- News
31 January 2017
Cambridge Nanotherm addresses thermal management challenge of CSP LEDs
Cambridge Nanotherm Ltd of Haverhill, Suffolk, UK, a producer of nanoceramic thermal management technology, says that its Nanotherm LC thermal management solution addresses the unique needs of chip-scale packaged (CSP) LEDs.
CSP LEDs have a number of benefits over traditional high-power LEDs (HP LEDs), giving module designers the ability to produce smaller, brighter and more cost-effective luminaires. Market research firm Yole Développment forecasts that CSPs will comprise 34% of the HP LED market by 2020.
However, CSPs also present a significant thermal challenge. Traditional HP LEDs have a ceramic submount onto which the LED die is mounted. This spreads the heat from the die before it reaches the printed-circuit board, helping to keep the junction temperature of the die within its approved operating temperature. CSPs do not use a submount. Instead the P and N contacts are metalized, enabling the die to be soldered directly onto the PCB - usually a metal-clad PCB (MCPCB). This approach reduces the cost and size of the finished LED package.
The downside is that removing the ceramic submount (and its heat-spreading abilities) makes CSPs an intense 'point source' of heat that most MCPCBs simply cannot handle. The challenge is conducting the concentrated thermal flux through the dielectric layer of the PCB and into the metal board where it can be spread and removed by the heat-sink. If the heat is not removed quickly enough then there is a significant risk of the LED overheating and failing catastrophically. This situation is exacerbated by the ability to mount CSP LEDs extremely closely together – a benefit for shrinking module designs, but a major headache when it comes to thermal management as the intensity of the heat is increased significantly.
The key to understanding this challenge is the dielectric layer. MCPCBs are usually made of an epoxy resin mixed with ceramic to create a thermally conductive but electrically isolating barrier. However, there is a limit to how much ceramic can be added before the composite become friable, restricting the thermal conductivity of the layer.
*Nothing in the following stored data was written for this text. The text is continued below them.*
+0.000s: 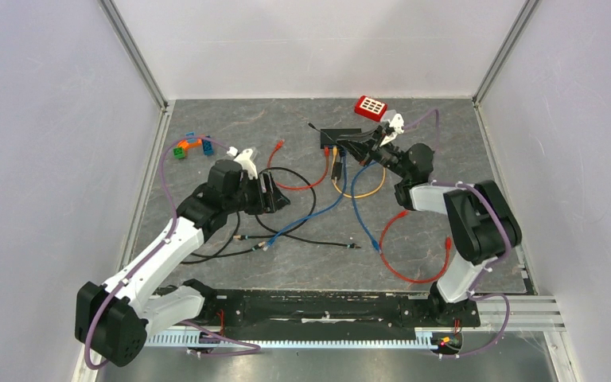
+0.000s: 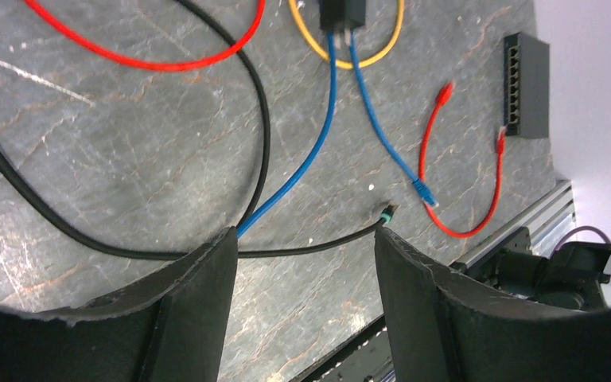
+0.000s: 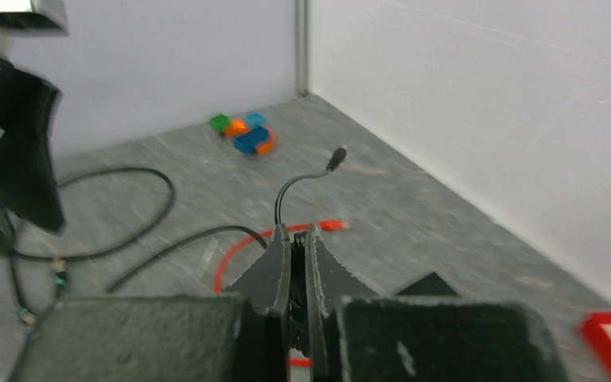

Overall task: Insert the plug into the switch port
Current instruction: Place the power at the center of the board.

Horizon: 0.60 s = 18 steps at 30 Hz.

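Observation:
The black switch (image 1: 340, 136) lies at the back middle of the table with blue, yellow and red cables in its ports; it also shows in the left wrist view (image 2: 342, 12). My right gripper (image 1: 359, 146) hovers at its right end, shut on a thin black cable (image 3: 296, 232). That cable curls up past the fingertips to a small black plug (image 3: 336, 158), free in the air and seen in the top view (image 1: 311, 125). A dark corner of the switch (image 3: 430, 285) shows beside the fingers. My left gripper (image 1: 274, 193) is open and empty (image 2: 306, 239) above a black cable with a green-tipped plug (image 2: 386, 213).
Loose red (image 1: 414, 247), blue (image 1: 363, 208) and black (image 1: 286, 231) cables sprawl across the middle. A second port box (image 2: 527, 83) sits near the front right rail. Coloured blocks (image 1: 192, 147) lie at the back left, and a red keypad (image 1: 371, 107) behind the switch.

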Available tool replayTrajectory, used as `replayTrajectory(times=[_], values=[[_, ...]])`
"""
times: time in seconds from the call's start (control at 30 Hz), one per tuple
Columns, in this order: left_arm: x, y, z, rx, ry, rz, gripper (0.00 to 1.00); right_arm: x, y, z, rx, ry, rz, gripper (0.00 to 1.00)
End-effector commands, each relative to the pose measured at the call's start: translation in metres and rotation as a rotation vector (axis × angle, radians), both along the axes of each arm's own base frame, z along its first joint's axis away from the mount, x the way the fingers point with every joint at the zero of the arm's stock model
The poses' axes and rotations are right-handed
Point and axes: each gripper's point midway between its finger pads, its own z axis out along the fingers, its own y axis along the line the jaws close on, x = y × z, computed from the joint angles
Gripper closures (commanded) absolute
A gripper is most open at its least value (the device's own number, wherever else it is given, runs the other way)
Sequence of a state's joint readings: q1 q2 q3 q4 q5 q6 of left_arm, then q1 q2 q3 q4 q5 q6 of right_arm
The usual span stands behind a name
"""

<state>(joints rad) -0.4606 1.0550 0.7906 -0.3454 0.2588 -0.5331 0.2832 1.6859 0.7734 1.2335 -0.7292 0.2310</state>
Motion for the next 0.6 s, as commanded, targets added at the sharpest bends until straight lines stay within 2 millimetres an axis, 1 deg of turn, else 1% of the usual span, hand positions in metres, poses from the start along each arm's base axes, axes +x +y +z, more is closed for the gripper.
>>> replayTrajectory(times=[0.0,0.03,0.07,0.13,0.17,0.2,0.27,0.3,0.37,0.47,0.57], values=[[0.013,-0.003,0.026,-0.001,-0.084,-0.012,0.31,-0.005,-0.017,0.011,-0.29,-0.138,-0.068,1.0],[0.013,-0.003,0.025,0.006,-0.087,-0.013,0.31,-0.003,-0.023,0.002,-0.382,-0.133,-0.084,1.0],[0.011,-0.001,0.023,0.014,-0.083,-0.015,0.31,-0.002,-0.031,0.001,-0.469,-0.155,-0.106,1.0],[0.009,0.001,0.016,0.024,-0.073,-0.012,0.31,-0.004,-0.052,-0.016,-0.639,-0.136,-0.146,1.0],[0.009,0.001,0.014,0.022,-0.069,-0.011,0.31,-0.005,-0.062,-0.02,-0.712,-0.149,-0.165,1.0],[0.007,0.001,0.012,0.019,-0.066,-0.013,0.31,-0.008,-0.072,-0.026,-0.788,-0.156,-0.164,1.0],[0.005,0.0,0.01,0.009,-0.062,-0.013,0.31,-0.025,-0.089,-0.051,-0.982,-0.19,-0.089,1.0],[0.004,0.0,0.008,0.006,-0.056,-0.012,0.31,-0.03,-0.098,-0.061,-1.071,-0.222,-0.066,1.0],[0.002,0.0,0.005,0.001,-0.05,-0.015,0.31,-0.038,-0.119,-0.078,-1.205,-0.226,-0.047,1.0],[0.001,0.001,0.003,0.0,-0.045,-0.013,0.31,-0.05,-0.138,-0.107,-1.325,-0.174,0.006,1.0],[0.0,0.0,0.001,-0.005,-0.041,-0.012,0.31,-0.064,-0.143,-0.144,-1.359,-0.093,0.083,1.0]])
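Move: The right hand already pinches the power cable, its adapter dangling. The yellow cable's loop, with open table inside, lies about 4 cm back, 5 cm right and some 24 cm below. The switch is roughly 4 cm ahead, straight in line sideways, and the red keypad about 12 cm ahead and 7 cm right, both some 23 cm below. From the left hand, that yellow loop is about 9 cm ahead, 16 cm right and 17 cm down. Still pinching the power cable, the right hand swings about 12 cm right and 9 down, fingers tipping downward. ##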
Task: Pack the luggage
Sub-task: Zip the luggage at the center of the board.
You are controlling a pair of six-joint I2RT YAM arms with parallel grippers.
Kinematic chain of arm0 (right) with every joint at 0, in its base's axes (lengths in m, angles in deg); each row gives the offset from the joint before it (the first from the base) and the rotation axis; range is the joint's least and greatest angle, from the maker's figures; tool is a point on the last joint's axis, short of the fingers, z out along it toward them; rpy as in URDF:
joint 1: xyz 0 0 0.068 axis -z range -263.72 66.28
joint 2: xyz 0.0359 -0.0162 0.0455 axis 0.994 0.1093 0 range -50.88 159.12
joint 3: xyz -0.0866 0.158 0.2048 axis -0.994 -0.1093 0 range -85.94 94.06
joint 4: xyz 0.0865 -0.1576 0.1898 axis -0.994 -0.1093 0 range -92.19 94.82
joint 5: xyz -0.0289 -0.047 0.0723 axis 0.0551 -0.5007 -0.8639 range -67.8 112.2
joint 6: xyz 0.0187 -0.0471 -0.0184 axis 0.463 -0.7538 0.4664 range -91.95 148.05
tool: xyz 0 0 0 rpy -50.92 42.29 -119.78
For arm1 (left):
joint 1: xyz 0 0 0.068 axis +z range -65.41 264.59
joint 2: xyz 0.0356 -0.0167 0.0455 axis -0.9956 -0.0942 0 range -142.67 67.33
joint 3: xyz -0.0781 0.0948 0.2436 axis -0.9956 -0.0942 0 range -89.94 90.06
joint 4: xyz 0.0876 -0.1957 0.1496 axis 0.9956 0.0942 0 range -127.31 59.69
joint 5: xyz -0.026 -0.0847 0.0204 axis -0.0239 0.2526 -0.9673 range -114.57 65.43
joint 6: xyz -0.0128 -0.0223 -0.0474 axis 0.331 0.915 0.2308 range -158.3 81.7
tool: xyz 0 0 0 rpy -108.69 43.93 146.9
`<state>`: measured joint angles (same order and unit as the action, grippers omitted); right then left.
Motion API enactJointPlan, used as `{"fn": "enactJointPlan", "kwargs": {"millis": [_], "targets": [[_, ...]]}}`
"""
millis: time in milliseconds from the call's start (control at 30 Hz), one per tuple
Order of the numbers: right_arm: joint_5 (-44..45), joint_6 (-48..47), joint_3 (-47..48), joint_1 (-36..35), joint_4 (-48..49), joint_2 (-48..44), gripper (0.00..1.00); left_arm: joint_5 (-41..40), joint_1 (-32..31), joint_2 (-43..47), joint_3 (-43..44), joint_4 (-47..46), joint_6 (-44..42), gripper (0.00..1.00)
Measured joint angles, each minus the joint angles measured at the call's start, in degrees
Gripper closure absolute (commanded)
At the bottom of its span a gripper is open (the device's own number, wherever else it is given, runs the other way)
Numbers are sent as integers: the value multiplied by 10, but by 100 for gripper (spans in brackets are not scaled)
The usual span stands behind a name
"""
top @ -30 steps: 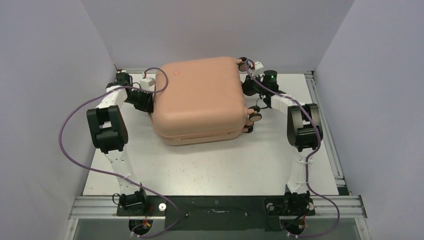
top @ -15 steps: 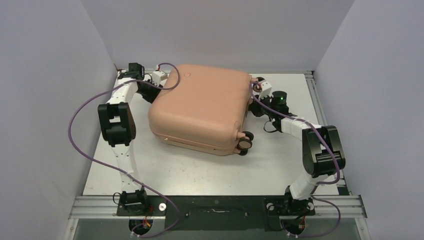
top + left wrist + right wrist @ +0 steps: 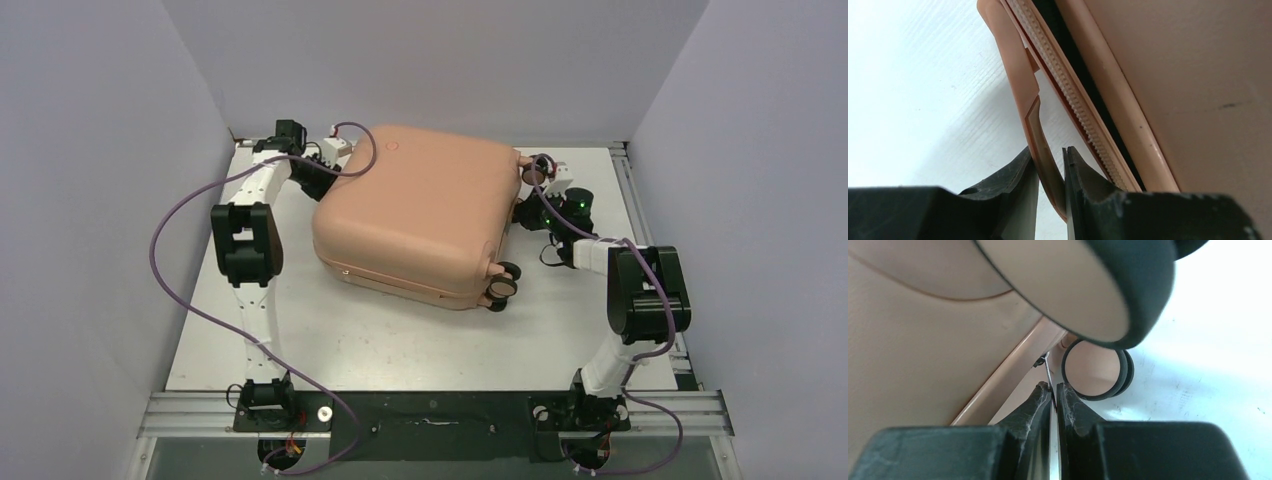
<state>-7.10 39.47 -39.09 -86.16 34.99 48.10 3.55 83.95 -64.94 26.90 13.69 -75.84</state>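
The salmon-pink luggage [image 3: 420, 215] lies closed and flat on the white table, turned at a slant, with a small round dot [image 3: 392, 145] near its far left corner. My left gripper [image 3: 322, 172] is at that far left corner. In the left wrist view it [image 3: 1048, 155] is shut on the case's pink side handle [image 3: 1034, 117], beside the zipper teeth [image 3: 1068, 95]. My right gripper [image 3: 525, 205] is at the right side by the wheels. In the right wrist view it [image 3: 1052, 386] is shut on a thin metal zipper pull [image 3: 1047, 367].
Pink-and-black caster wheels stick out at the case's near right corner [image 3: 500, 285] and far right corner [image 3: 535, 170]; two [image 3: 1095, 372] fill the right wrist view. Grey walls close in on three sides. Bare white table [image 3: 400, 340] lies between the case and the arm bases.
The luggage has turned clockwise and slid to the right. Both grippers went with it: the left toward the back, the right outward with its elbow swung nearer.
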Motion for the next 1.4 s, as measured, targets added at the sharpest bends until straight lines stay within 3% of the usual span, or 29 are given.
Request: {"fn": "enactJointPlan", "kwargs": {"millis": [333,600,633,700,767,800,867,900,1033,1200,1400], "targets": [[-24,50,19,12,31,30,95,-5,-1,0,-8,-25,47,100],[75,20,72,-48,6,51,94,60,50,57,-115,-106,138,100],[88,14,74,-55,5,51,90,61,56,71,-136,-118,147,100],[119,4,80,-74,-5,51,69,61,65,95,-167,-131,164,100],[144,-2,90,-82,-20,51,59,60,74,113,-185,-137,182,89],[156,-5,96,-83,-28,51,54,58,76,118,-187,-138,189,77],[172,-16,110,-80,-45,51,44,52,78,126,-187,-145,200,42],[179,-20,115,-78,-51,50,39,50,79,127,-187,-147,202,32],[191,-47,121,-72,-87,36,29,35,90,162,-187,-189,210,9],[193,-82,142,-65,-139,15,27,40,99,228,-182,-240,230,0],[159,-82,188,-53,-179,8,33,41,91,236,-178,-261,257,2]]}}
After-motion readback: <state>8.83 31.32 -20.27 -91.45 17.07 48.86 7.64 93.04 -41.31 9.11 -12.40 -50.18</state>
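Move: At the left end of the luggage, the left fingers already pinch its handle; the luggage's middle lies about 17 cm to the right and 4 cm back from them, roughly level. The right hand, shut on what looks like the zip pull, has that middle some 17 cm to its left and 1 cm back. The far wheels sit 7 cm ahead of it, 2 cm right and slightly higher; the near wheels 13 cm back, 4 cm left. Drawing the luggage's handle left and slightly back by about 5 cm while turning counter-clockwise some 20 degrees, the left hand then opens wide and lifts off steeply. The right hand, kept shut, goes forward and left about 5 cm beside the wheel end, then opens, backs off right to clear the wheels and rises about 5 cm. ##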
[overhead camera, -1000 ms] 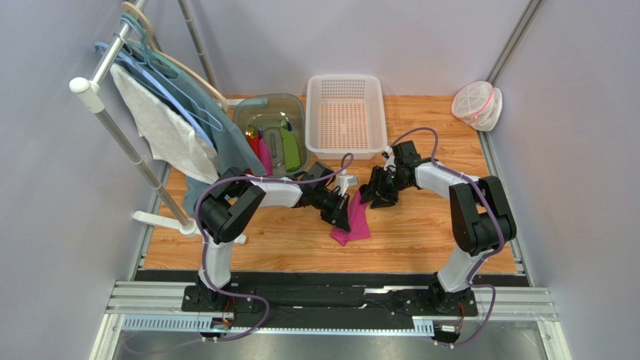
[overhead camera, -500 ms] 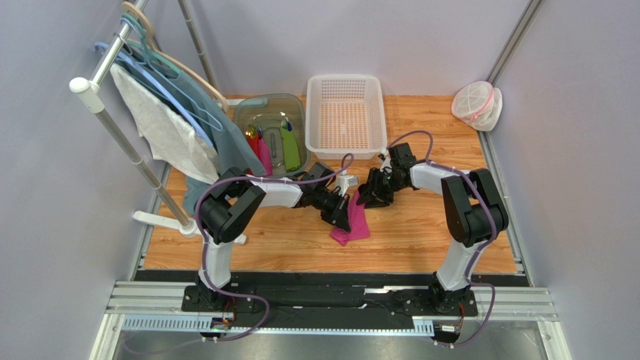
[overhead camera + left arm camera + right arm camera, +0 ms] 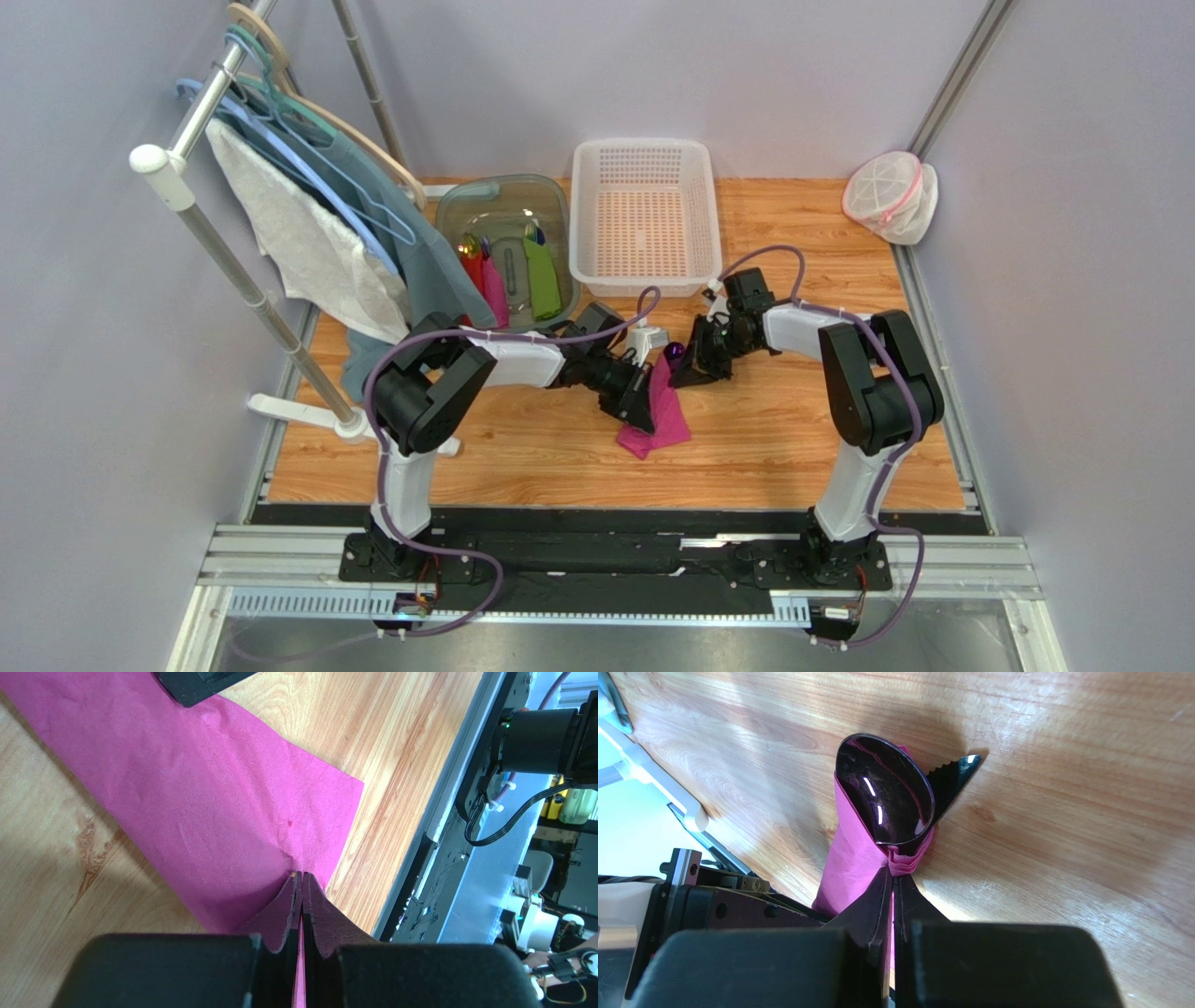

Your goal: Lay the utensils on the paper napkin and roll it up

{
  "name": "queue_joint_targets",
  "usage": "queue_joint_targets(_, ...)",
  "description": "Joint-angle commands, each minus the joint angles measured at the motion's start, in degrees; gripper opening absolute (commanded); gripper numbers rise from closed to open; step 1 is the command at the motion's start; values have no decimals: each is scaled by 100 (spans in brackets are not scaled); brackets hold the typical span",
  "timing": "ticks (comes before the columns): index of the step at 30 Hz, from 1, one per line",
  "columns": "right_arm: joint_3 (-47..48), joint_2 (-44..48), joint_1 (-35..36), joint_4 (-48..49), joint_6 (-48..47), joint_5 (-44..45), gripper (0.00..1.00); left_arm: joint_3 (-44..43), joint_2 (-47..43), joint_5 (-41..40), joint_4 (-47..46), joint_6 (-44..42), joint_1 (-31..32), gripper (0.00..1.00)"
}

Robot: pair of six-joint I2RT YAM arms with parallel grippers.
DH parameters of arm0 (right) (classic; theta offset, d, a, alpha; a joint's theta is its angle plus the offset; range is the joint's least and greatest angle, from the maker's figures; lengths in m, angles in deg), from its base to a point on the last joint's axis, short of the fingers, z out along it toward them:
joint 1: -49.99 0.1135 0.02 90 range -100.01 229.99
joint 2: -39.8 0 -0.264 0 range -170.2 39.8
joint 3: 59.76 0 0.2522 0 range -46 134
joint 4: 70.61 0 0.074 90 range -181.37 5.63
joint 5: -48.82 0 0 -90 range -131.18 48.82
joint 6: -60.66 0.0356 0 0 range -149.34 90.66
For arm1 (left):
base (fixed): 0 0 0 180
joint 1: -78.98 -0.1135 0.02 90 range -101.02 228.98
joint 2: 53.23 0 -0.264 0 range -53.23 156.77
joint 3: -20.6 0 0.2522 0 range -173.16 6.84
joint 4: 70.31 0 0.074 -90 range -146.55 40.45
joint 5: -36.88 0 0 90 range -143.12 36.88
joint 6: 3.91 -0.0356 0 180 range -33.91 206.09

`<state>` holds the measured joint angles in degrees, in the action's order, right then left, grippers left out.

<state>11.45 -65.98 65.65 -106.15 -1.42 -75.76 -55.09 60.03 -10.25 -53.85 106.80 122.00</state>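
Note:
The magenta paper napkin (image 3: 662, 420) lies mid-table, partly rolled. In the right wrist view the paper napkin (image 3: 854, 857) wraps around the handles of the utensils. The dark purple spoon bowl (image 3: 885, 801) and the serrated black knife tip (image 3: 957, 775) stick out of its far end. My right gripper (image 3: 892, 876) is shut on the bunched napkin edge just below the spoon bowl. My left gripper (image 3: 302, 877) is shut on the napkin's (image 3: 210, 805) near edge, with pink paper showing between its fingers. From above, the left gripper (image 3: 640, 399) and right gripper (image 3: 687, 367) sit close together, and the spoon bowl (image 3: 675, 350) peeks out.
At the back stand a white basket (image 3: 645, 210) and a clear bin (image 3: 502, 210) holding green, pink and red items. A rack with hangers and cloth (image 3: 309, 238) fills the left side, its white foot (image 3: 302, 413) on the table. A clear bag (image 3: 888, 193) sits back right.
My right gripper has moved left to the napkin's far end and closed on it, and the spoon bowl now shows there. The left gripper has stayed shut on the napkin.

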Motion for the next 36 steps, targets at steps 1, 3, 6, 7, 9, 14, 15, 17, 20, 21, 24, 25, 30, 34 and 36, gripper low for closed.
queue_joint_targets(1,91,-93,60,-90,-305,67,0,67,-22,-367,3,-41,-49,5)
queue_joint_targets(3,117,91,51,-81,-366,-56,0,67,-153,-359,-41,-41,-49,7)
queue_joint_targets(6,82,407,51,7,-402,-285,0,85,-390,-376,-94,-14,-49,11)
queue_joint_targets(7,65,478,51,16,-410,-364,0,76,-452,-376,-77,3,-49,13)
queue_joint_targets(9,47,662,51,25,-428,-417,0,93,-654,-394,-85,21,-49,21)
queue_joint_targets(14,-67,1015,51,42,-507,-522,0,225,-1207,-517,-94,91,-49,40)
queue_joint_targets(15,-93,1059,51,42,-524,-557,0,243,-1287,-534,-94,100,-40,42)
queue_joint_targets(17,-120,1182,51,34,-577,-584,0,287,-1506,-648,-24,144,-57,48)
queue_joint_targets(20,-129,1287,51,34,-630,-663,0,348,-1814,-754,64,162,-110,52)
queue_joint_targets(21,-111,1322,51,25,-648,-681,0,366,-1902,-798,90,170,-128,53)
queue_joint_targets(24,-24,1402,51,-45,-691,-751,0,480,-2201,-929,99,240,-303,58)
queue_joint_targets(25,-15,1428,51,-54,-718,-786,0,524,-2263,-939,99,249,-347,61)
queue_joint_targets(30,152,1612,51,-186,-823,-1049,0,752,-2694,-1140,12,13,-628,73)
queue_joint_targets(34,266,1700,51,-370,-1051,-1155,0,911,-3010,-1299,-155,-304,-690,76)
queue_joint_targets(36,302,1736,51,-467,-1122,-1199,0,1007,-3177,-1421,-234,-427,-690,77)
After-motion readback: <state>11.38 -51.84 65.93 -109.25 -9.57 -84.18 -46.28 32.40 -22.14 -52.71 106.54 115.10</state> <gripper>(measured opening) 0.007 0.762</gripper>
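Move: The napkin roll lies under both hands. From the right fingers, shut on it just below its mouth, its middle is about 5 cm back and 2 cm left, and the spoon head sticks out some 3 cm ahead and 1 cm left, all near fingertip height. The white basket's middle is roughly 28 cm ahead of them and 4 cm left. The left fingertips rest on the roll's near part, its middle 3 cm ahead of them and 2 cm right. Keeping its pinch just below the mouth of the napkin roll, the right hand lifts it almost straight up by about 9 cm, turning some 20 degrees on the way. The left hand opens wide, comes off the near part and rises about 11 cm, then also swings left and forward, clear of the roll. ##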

Cambridge Nanotherm says that its approach to thermal management provides a unique solution to this challenge. A patented electro-chemical oxidation (ECO) process converts the surface of an aluminium board into a super-thin alumina dielectric layer. This Nanoceramic alumina has a thermal conductivity of 7.2W/mK which, coupled with being just tens of microns thick, yields a composite thermal performance of 115W/mK (much higher than any competing MCPCB). This means that the heat from the CSP LEDs is conducted efficiently through the dielectric and into the aluminium board, ensuring that the LED junction temperature is kept at a stable temperature.
"CSPs, particularly Nichia's DMC LEDs, bring significant cost and manufacturability benefits to LED designers," says sales & marketing director Mike Edwards. "However, by removing the heat-spreading submount, they push the thermal challenge from the LED manufacturers to the module and luminaire designers who now need new and innovative ways to handle the heat," he adds.
"Epoxy-filled MCPCBs struggle to cope with the thermal profile of CSP designs, particularly when they are mounted close together on a module," Edwards continues. "Nanotherm's unique Nanoceramic MCPCBs overcome these limitations, enabling designers to build increasingly power dense modules," he claims. "This, coupled with our comprehensive manufacturing capabilities, offers designers the optimum route to realizing their CSP designs."
Cambridge Nanotherm also recently expanded its manufacturing capabilities to meet increasing demand for its thermal management technology. The firm says that, in keeping with its wider philosophy, it is pushing to make its technology as easy to implement as possible. Nanotherm has hence established partnerships with a wide network of PCB and thin-film manufacturers to offer a broad and comprehensive range of options for circuitization, quality, volume and standards.